The moral positioning of anthropologists lies at the heart of the contributions here, as does continuity in hunter-gatherer beliefs and practices in the face of external influences. Easton in his personal and outspoken contribution draws attention to the persistence among the Subarctic Dineh of a sharing ethos, a continuing reliance on plant and animal foods and a strongly held belief in human-animal interdependence. Beneath the superficial material changes remain core social, economic and spiritual values that are enabling them to cope with the challenges of schooling and institutionalised racism and retain Dineh communal identities.

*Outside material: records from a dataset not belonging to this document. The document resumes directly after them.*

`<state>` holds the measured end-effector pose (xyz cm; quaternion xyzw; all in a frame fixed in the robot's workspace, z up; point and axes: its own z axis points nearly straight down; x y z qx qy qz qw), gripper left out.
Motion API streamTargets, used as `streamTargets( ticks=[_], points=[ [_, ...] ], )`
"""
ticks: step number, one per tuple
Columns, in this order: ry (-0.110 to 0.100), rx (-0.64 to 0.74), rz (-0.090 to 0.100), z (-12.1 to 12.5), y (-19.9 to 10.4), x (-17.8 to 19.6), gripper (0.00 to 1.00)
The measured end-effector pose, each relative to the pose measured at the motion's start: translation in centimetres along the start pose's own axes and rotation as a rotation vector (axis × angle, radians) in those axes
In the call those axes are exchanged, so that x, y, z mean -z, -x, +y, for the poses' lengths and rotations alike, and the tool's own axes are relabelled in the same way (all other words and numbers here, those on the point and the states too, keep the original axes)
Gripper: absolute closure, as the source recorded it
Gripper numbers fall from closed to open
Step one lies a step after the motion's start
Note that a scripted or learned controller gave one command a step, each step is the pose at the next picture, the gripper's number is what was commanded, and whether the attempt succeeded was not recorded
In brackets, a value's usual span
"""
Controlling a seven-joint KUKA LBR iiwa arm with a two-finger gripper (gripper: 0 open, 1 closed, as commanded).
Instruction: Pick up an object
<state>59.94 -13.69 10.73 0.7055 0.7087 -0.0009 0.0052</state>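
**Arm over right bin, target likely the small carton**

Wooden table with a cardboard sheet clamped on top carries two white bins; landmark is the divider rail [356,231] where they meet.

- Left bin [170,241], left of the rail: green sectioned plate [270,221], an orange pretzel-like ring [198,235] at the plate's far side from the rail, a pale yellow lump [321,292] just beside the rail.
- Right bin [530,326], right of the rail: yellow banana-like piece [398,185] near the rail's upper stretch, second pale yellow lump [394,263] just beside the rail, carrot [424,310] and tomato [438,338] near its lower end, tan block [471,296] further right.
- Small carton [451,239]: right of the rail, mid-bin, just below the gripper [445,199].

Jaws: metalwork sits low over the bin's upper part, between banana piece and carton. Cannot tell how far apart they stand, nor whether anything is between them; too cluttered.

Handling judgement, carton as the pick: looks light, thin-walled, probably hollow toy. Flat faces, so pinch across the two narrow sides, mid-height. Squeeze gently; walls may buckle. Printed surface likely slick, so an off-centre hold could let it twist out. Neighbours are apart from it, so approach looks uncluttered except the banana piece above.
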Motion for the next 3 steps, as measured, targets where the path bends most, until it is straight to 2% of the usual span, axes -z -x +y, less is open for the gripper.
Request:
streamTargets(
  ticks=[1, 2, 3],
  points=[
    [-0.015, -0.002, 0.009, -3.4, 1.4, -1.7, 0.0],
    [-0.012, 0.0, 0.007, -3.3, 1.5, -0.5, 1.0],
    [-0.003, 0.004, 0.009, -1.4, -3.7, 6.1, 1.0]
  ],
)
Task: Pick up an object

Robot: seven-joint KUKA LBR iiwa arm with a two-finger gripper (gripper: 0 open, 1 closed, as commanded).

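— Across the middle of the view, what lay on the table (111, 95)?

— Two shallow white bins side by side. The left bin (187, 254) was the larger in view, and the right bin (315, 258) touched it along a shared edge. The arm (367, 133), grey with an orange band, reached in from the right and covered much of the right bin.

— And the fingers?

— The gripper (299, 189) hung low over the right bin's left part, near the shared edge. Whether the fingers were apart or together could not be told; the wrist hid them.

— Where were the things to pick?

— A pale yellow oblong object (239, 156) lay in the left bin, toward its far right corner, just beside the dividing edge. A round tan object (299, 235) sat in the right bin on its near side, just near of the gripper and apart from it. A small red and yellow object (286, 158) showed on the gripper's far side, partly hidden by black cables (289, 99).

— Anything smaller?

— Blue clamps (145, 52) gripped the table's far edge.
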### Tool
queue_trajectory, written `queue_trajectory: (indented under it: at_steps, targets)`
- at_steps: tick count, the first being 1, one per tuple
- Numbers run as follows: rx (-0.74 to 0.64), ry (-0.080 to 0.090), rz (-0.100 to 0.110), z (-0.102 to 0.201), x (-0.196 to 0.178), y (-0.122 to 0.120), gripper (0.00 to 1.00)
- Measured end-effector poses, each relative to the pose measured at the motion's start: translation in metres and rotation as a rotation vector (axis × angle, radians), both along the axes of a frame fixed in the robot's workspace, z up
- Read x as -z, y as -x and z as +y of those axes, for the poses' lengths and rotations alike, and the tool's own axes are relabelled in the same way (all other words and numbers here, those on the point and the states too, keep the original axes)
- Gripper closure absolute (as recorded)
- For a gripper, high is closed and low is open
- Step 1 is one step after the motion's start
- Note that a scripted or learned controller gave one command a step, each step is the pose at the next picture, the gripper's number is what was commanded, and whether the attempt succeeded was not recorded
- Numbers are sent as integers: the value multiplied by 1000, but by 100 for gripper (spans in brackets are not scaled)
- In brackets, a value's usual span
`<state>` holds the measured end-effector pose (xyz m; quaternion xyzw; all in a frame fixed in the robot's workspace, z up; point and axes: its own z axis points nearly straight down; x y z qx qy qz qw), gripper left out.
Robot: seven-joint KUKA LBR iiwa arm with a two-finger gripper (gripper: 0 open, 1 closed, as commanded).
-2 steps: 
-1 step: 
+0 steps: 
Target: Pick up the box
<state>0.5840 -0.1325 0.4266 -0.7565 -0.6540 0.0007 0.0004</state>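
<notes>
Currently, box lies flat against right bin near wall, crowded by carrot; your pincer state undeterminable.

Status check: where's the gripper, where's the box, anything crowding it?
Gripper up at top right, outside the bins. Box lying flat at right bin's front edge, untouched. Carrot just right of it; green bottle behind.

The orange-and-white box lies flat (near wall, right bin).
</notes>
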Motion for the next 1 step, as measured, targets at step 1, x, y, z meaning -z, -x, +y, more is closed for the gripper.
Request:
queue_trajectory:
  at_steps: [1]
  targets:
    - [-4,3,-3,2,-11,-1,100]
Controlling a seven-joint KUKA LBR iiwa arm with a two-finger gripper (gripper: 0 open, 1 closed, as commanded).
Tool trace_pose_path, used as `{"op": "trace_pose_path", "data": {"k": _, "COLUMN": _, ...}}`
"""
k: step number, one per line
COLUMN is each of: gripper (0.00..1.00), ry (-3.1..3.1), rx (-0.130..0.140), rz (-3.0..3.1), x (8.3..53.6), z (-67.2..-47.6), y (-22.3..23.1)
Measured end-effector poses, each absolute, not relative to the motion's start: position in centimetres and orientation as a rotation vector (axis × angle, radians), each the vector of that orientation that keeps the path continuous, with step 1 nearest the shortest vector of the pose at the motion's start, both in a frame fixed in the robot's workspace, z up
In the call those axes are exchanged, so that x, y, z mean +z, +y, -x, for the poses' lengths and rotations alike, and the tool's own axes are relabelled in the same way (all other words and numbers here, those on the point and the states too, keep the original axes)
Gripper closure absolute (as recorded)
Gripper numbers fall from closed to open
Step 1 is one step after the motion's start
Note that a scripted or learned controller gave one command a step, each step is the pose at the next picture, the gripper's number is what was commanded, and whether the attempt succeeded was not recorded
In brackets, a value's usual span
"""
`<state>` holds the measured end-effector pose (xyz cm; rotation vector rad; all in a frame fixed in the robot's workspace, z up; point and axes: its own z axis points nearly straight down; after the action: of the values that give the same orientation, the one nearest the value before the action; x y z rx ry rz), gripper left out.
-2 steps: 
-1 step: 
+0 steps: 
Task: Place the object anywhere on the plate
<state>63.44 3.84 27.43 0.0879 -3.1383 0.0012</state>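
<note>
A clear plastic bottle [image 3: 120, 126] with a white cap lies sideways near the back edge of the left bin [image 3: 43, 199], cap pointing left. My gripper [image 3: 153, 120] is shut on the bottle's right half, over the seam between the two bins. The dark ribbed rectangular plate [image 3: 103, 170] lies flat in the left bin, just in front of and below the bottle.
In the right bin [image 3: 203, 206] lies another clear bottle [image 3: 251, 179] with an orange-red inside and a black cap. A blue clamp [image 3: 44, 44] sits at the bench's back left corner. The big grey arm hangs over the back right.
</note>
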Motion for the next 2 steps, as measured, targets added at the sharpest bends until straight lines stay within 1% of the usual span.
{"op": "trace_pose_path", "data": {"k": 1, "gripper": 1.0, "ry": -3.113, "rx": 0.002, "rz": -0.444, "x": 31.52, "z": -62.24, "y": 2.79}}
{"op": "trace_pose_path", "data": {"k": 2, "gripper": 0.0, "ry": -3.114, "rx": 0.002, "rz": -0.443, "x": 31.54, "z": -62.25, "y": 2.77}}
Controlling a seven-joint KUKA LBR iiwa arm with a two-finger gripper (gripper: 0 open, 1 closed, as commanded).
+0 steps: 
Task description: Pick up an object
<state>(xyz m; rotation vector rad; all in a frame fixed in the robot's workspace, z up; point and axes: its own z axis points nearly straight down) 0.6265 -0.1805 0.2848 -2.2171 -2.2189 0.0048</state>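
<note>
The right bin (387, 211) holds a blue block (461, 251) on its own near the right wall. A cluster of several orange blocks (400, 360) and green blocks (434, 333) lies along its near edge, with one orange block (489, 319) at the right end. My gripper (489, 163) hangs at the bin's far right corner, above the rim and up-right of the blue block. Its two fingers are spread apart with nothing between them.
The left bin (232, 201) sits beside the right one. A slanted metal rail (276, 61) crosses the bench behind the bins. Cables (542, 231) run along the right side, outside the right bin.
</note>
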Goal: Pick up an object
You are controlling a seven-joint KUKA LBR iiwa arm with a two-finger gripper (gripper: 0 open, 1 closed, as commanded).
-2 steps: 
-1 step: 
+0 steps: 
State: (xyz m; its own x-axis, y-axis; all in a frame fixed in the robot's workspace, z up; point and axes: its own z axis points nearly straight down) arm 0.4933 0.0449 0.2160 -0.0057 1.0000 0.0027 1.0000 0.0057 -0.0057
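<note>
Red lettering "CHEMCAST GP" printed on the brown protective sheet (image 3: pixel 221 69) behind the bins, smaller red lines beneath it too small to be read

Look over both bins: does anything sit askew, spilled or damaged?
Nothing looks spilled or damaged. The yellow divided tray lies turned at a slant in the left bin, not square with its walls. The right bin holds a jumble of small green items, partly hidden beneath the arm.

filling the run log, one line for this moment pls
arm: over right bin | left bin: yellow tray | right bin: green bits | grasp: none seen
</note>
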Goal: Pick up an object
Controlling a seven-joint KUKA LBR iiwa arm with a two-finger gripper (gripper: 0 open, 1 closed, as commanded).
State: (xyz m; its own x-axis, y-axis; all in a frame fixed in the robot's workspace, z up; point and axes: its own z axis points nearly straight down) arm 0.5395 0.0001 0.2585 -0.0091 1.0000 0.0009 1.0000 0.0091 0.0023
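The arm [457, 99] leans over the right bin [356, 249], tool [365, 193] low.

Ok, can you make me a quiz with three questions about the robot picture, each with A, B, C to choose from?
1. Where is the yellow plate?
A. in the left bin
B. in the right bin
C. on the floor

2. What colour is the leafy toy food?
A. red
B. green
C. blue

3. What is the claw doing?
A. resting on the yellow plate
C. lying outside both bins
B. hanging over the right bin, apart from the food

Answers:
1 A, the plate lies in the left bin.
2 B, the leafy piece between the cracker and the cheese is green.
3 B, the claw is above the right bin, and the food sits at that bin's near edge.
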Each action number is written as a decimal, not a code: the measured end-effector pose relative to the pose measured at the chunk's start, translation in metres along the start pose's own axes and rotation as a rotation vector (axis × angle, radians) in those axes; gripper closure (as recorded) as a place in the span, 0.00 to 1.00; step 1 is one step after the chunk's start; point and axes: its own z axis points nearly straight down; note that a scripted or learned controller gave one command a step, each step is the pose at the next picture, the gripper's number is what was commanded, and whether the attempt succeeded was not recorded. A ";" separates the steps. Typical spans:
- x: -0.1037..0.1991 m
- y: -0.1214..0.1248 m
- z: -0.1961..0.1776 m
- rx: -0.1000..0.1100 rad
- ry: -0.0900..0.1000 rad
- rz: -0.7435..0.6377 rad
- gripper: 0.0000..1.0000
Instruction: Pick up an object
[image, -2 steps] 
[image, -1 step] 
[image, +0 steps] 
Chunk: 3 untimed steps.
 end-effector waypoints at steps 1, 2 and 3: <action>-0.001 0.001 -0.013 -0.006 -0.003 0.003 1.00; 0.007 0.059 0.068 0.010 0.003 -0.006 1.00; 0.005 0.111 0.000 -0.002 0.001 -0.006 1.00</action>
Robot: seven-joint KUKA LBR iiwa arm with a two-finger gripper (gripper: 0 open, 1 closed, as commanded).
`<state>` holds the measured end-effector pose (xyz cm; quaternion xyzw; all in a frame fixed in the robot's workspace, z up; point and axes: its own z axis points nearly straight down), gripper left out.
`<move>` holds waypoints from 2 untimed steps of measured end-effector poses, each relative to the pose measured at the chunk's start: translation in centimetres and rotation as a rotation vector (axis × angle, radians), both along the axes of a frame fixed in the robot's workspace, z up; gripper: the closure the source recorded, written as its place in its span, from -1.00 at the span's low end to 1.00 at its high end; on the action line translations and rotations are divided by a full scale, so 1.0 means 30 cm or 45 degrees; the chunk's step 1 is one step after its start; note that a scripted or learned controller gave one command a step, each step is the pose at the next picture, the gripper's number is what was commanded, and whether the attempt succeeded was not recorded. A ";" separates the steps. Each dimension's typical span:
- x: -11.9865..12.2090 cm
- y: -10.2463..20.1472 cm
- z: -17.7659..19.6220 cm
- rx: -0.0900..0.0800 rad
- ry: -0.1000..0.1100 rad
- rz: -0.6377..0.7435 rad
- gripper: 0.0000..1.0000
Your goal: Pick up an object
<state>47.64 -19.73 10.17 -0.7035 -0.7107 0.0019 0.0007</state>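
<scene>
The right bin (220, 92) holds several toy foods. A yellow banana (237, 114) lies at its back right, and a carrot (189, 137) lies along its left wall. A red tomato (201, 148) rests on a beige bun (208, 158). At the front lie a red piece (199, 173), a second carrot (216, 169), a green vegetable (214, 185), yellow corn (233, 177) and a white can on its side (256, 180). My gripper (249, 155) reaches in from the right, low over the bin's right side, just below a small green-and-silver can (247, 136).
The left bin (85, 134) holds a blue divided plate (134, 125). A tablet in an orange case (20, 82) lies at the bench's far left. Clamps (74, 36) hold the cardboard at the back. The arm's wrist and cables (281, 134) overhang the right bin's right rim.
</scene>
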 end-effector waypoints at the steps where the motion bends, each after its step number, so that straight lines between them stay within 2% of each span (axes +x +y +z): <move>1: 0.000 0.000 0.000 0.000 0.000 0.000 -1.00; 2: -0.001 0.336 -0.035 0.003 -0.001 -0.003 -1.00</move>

In the Central Kalahari Game Reserve, a much less reassuring picture emerges for the hunter-gatherer communities returning after the landmark ruling in 2006 by the High Court of Botswana granting limited legal access to land, water, and State support of schooling and health care. Hitchcock and Babchuk review the protracted history of hunter-gatherer land rights in southern Africa with a focus on the Central Kalahari (see also Suzman 2004 and Saugestad 2006 in Before Farming). By the end of 2007 only 70 individuals had returned to live in the Reserve and the authors ask if they really have a future under the restrictions imposed on their lifestyles. Traditional responses to scarcity such as mobility, extended alliance networks and maintenance of ancestral land-rights are all being challenged under the current legal restrictions. The age and gender structure of these returnees also warrants close consideration: will there be the necessary balance of experience and youth to make the transition successful? Older generations may have the knowledge needed to cope under these restricted conditions, but lack the physical endurance or strength to be effective hunters and gatherers. Involvement of a younger generation is also essential for the transmission and maintenance of subsistence strategies. We will continue to report on the changing situation in the Central Kalahari.

Guenther in his commentary on Hitchcock and Babchuk brings a slightly more positive perspective, observing that though the economic lives of the Bushmen as observed by Marshall, Lee and others has altered significantly since the 1950s there remains continuity in expressive culture – namely in traditions of story telling, music making and trance dancing. Biesele’s work in recording Ju/’hoan folklore, in particular the connection between hunting and storytelling, is well known and raises the concern that as hunting declines so will this dimension of social life. Such a tradition of storytelling is likely to be as central to the success of the re-settlement of the Central Kalahari as is having an age and gender balance. The commercialisation of the trance dance in the context of tourism in the Kalahari also raises concern that a once communal activity now has a monetary value that will distort the longheld sharing ethos. Despite these negative trends, Guenther concludes that trance dancing and storytelling still retain their roles as integrative, identity enhancing activities. As with the Dineh, identifiably hunter-gatherer behaviours – economic and social – remain among the Bushmen, but for how long?